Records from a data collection
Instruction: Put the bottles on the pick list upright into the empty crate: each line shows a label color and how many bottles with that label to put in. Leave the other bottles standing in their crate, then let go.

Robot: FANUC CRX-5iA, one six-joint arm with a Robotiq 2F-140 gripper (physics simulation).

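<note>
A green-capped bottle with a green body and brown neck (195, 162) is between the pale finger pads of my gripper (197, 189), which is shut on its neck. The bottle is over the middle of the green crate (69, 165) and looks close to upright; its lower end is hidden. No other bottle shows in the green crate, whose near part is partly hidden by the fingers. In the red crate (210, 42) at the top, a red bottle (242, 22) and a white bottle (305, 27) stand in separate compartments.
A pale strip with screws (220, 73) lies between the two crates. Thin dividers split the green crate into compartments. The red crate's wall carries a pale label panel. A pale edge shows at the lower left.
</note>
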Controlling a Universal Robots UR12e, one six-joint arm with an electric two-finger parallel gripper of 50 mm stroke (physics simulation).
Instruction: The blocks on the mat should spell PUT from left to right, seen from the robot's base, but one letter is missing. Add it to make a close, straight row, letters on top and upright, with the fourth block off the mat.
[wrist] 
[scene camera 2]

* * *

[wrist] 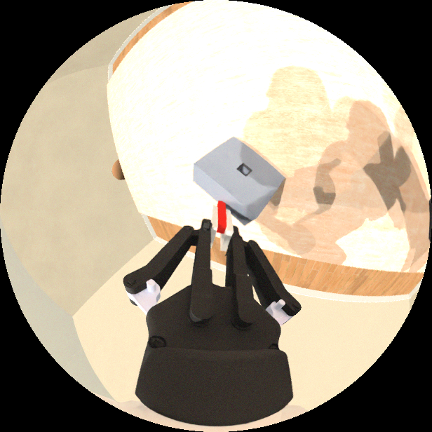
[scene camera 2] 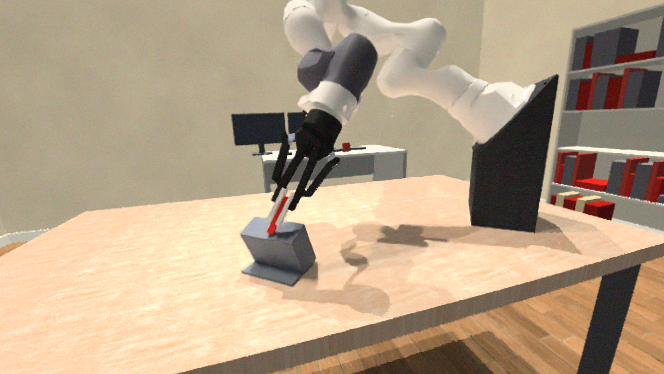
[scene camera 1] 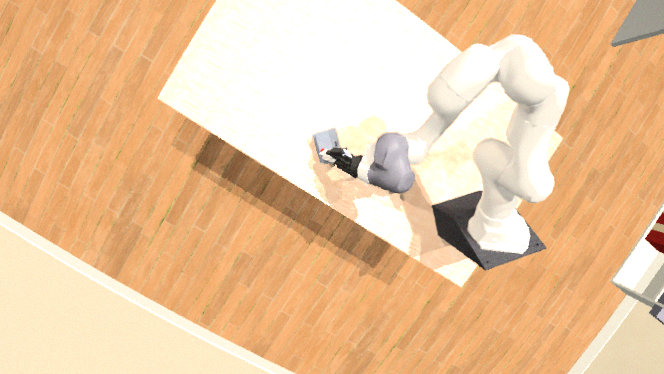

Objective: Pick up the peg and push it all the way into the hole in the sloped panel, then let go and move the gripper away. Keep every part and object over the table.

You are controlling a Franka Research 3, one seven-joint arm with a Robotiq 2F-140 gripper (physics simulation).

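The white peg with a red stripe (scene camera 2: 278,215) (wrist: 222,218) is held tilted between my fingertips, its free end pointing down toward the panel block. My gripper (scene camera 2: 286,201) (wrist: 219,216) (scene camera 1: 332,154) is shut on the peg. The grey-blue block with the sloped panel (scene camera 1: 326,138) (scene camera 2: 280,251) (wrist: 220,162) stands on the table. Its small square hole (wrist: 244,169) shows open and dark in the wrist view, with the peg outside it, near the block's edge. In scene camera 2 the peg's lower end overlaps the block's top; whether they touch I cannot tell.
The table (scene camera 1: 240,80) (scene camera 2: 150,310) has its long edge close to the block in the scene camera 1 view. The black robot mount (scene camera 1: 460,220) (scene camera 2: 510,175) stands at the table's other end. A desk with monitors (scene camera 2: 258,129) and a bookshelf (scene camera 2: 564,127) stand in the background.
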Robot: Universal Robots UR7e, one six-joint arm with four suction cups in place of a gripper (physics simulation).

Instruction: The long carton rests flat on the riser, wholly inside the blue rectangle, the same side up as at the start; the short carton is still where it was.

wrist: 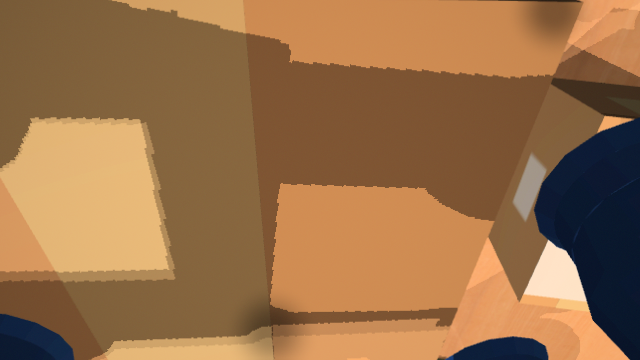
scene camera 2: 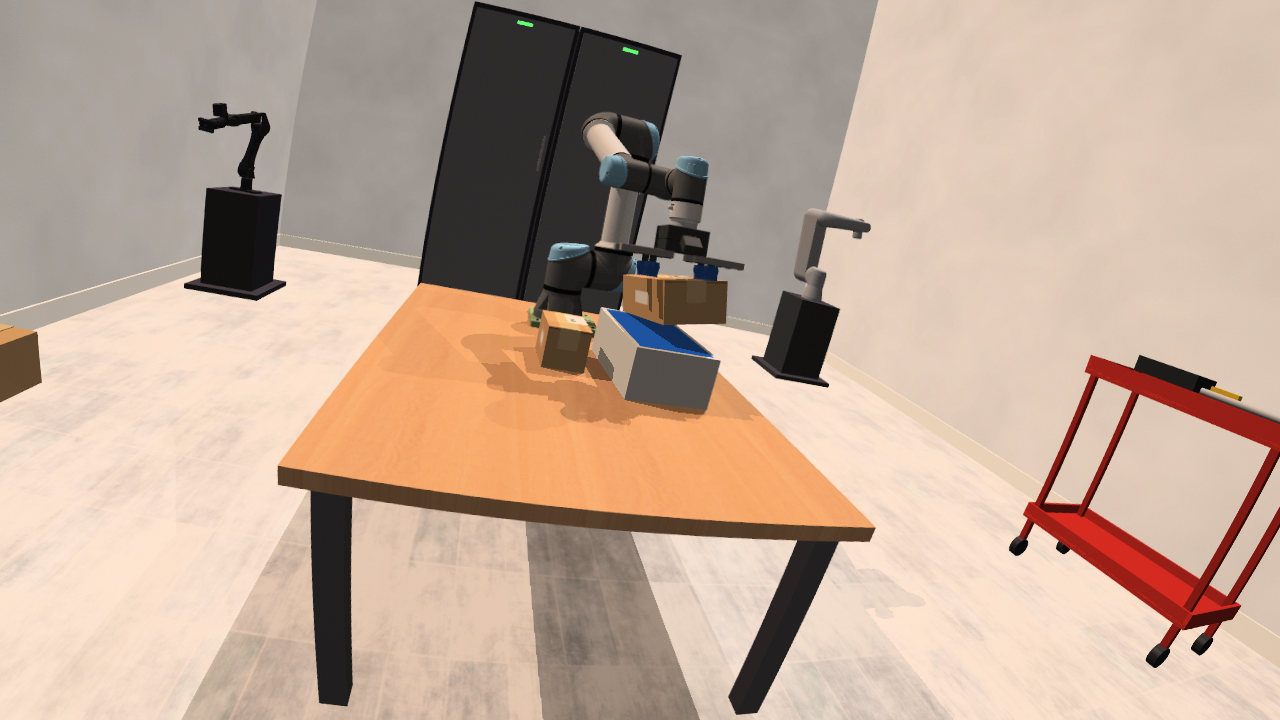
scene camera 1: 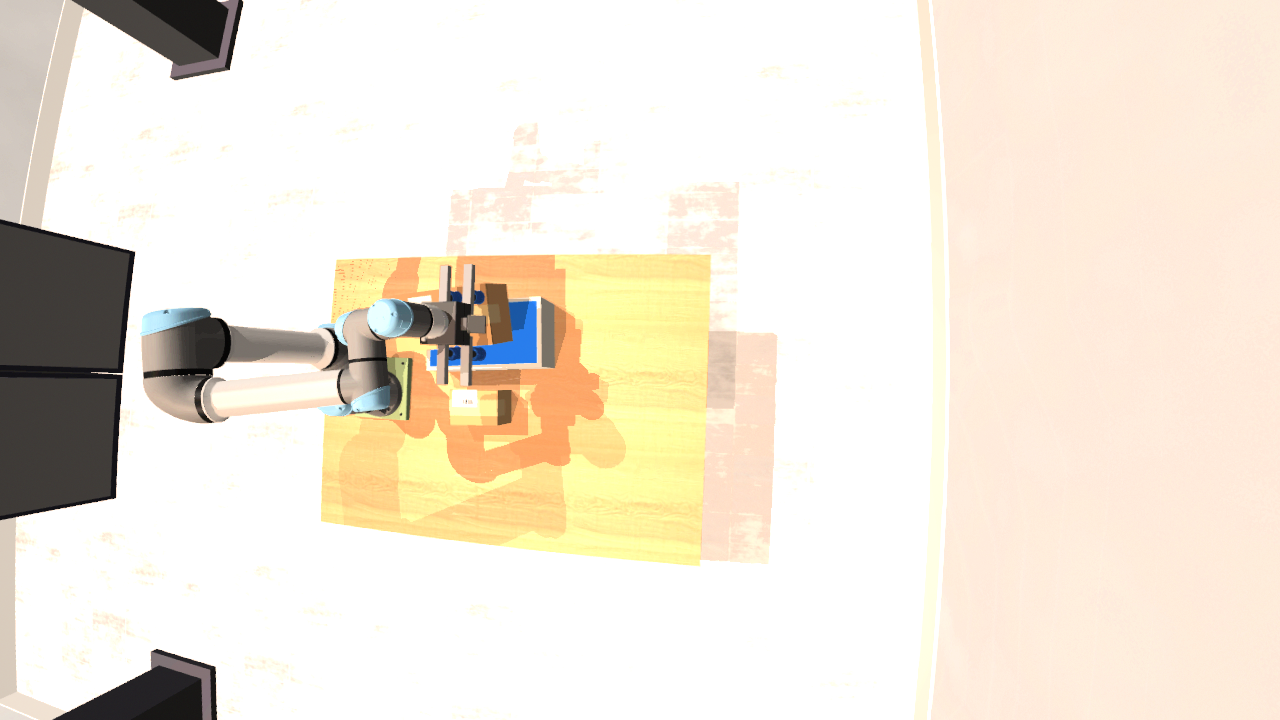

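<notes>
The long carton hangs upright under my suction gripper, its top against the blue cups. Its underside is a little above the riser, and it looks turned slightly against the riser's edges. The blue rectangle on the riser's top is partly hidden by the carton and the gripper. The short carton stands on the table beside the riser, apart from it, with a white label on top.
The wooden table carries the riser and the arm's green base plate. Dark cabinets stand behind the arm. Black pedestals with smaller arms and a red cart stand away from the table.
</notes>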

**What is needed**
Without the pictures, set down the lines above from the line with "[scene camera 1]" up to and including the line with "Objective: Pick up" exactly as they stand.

**Expected answer**
[scene camera 1] 

Objective: Pick up the peg and push it all the way into the hole in the sloped panel, then let go and move the gripper away. Keep every part and object over the table.

No further work remains in this exercise.